## [Prompt]
Look down the entries below and report how many lines hold the string "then"; write nothing else.

## [Information shown]
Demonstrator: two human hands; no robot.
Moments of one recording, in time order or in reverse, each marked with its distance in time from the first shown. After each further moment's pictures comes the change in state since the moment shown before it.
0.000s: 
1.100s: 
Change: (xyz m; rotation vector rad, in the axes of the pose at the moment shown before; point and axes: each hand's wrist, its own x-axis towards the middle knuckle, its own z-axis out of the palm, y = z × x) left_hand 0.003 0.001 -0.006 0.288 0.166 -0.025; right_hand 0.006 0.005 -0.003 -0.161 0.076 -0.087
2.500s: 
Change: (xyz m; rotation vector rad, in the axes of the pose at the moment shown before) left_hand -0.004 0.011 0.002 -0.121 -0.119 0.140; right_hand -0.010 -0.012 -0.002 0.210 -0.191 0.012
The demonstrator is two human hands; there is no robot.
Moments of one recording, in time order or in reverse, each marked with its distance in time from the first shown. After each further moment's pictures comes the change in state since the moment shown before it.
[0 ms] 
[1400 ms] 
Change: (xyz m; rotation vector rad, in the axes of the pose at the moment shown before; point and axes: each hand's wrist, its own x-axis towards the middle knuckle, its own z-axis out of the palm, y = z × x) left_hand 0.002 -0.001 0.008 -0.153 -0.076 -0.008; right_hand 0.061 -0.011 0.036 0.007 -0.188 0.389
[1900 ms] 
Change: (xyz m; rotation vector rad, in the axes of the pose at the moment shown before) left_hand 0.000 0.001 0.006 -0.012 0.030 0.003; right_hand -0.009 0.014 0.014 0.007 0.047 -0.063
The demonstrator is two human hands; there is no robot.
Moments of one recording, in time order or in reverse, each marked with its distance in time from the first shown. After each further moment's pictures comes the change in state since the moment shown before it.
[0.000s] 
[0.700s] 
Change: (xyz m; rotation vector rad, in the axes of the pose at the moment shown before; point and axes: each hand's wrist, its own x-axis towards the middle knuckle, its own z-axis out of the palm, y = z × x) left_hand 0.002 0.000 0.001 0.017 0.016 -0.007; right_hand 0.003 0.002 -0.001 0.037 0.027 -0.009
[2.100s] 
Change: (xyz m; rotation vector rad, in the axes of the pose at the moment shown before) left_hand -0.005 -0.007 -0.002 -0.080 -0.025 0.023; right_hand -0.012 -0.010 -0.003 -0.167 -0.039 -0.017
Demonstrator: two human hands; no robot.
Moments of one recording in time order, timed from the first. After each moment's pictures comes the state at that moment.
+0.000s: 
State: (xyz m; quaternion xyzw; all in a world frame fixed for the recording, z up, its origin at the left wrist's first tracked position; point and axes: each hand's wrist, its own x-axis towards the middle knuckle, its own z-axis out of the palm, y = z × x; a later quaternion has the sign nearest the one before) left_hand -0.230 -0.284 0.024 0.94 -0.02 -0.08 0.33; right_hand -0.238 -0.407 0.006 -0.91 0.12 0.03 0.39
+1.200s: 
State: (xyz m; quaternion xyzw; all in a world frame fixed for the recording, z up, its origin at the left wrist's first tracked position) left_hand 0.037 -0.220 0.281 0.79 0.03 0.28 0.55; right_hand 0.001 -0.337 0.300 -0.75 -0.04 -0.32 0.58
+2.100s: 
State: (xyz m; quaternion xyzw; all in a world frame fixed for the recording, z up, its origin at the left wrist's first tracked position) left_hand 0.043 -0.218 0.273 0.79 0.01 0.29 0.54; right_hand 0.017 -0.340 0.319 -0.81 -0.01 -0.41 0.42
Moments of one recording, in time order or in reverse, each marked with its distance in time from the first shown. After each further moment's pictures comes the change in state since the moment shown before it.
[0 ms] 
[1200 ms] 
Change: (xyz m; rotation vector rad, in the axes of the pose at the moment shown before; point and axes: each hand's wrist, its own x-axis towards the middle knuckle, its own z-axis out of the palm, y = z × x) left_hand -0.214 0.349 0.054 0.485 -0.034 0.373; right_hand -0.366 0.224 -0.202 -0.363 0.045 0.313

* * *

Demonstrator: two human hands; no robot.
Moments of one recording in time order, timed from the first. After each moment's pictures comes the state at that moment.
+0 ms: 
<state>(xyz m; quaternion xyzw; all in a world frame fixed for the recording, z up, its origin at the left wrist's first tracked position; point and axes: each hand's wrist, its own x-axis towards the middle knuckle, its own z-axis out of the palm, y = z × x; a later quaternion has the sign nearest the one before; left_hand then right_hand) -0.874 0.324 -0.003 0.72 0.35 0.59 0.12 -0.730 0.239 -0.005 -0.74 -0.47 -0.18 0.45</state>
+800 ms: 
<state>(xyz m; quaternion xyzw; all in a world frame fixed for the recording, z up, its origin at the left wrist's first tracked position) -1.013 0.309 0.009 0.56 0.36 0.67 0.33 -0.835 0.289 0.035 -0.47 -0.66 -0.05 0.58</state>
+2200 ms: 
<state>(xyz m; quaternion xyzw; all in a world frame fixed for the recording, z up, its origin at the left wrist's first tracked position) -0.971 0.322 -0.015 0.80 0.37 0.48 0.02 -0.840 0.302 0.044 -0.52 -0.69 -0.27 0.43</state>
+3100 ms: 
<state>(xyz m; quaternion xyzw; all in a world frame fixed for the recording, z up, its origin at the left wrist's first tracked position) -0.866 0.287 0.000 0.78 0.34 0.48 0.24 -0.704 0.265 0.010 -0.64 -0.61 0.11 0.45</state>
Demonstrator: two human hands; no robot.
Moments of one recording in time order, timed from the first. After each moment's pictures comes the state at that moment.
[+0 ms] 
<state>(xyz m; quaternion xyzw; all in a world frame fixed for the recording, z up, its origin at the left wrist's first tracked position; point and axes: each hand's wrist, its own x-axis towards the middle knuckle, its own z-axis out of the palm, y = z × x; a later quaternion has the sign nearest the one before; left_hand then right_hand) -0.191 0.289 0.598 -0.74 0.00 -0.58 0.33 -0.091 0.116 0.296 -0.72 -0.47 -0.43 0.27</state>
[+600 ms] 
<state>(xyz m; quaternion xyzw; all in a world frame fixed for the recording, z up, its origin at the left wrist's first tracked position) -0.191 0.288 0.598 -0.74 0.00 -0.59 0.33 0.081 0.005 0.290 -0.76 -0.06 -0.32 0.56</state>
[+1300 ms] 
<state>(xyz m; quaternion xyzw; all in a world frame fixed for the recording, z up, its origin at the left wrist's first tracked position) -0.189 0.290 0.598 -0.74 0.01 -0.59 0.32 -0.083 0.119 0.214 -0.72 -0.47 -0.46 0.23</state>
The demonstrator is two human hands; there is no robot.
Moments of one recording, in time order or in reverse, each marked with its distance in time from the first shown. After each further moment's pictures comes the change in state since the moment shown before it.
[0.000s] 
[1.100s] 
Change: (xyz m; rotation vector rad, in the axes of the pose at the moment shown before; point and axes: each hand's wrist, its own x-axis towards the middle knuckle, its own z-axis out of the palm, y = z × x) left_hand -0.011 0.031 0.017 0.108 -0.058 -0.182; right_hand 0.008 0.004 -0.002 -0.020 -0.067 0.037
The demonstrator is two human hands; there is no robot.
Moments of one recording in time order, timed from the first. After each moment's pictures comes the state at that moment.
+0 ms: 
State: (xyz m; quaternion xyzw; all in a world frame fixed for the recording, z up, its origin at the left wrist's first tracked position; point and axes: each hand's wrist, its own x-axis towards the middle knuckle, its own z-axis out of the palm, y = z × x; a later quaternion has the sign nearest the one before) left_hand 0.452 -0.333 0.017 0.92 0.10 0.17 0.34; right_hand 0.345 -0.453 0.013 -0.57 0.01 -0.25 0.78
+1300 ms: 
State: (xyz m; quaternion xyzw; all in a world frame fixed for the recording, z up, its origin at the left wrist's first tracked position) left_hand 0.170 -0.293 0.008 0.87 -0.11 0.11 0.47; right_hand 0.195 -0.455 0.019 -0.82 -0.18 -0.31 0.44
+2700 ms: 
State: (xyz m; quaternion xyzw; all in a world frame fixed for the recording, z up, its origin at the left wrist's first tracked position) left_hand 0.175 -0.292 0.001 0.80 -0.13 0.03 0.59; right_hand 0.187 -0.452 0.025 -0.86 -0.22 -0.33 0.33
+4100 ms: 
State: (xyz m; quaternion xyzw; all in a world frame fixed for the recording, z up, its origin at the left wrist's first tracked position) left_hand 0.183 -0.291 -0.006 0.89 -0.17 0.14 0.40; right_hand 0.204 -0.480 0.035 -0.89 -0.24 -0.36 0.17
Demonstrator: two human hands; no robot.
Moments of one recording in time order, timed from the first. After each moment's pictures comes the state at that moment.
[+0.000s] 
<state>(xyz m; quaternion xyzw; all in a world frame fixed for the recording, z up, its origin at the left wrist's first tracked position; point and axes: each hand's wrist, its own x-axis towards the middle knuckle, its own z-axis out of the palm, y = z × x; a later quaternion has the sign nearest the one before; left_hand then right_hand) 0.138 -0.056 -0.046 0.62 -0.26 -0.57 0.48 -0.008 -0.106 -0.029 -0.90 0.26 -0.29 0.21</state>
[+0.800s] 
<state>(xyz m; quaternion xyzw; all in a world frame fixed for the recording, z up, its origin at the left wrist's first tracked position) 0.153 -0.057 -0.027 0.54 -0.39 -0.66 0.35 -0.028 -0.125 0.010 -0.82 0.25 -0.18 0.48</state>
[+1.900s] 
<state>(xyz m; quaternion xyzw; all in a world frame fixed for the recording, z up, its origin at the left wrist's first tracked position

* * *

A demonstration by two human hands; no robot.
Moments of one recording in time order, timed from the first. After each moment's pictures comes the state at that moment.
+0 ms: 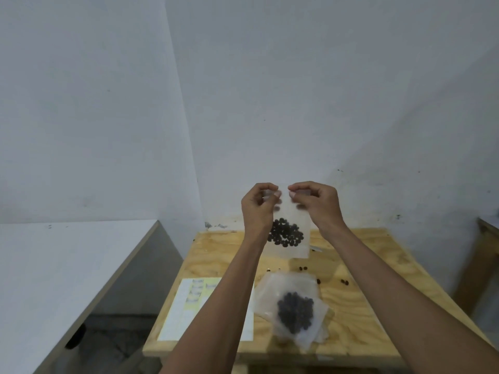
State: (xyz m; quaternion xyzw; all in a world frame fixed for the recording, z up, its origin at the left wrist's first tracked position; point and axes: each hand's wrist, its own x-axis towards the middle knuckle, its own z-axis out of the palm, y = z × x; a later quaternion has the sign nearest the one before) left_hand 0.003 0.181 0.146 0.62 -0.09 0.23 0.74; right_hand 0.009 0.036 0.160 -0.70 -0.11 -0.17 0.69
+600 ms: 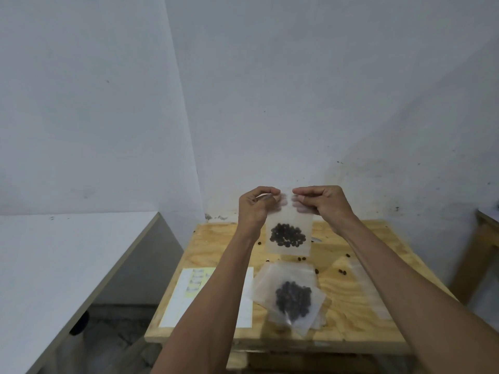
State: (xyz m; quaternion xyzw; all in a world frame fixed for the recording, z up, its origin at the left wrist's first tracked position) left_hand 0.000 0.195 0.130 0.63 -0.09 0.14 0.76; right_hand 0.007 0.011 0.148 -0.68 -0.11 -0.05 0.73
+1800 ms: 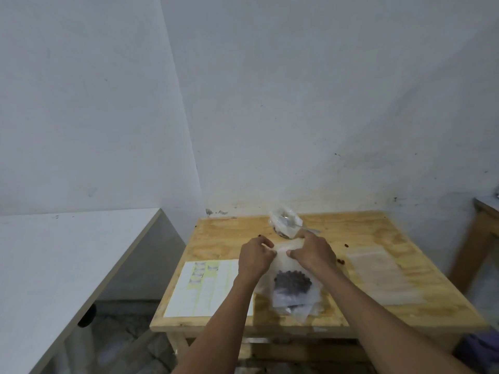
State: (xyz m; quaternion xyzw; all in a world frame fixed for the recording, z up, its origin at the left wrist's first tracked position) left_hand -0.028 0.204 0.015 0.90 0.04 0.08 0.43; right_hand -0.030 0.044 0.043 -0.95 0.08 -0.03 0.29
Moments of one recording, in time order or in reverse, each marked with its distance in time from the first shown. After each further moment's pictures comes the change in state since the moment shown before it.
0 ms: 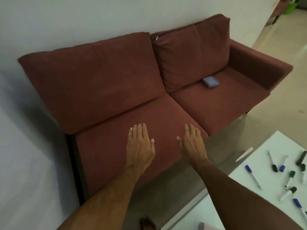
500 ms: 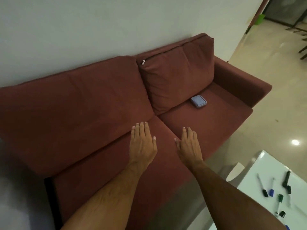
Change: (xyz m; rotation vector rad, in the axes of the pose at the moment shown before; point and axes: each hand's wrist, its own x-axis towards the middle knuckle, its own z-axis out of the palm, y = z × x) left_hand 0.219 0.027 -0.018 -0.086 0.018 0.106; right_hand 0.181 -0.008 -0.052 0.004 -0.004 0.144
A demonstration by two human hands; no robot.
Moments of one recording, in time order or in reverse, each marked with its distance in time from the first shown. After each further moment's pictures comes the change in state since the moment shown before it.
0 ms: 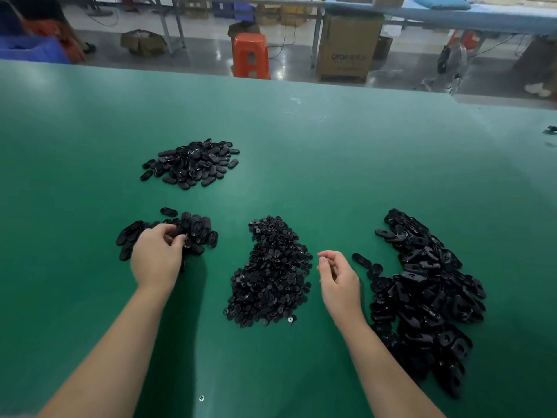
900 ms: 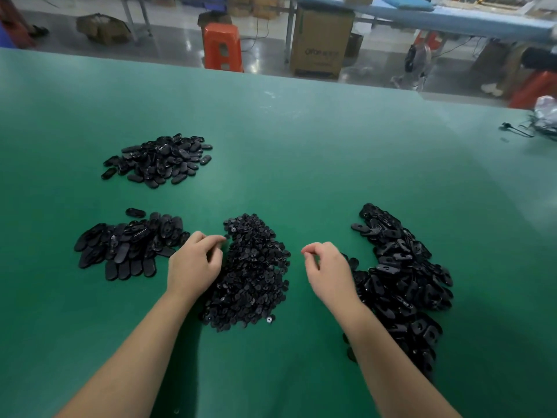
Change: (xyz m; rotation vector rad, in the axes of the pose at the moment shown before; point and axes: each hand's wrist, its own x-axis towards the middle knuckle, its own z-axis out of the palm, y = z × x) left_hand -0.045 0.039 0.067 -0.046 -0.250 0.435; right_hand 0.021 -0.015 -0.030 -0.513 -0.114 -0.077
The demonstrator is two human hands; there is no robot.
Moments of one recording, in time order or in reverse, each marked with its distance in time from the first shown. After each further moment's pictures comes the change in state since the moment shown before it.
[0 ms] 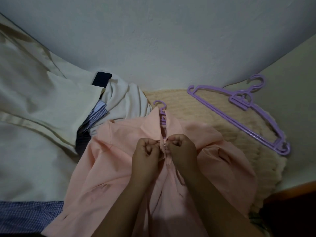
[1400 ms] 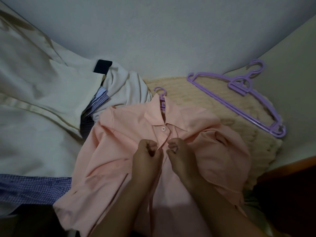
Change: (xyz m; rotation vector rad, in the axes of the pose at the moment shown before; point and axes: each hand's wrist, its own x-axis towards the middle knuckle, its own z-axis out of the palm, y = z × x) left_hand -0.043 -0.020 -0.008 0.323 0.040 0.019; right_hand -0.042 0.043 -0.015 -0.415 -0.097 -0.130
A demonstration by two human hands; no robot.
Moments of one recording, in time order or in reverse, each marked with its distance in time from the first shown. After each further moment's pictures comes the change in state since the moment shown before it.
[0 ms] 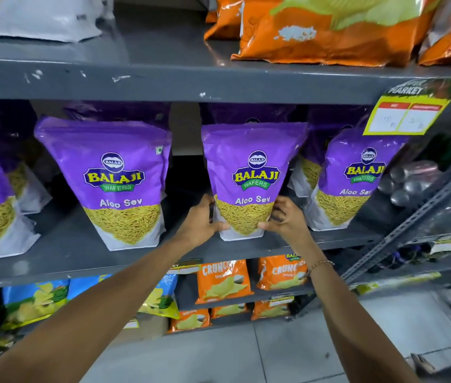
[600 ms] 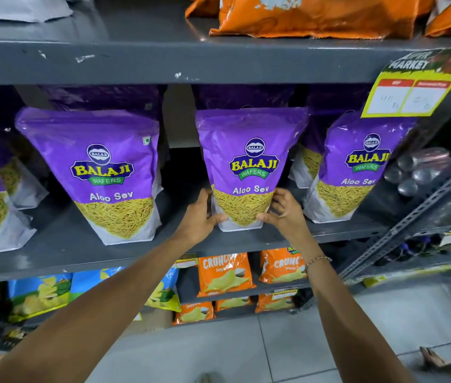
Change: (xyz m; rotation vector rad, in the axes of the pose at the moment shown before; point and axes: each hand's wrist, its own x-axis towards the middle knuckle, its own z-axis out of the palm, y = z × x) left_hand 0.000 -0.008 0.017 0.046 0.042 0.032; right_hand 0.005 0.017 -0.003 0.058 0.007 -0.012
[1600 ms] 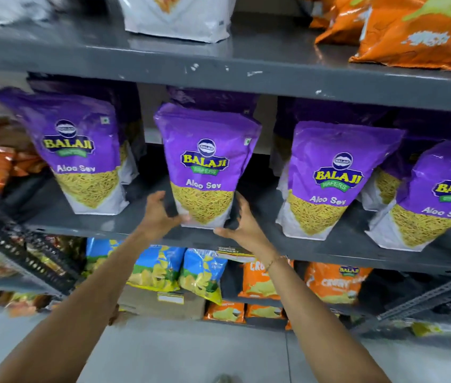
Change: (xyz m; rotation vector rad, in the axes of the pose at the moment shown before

## [Written answer]
3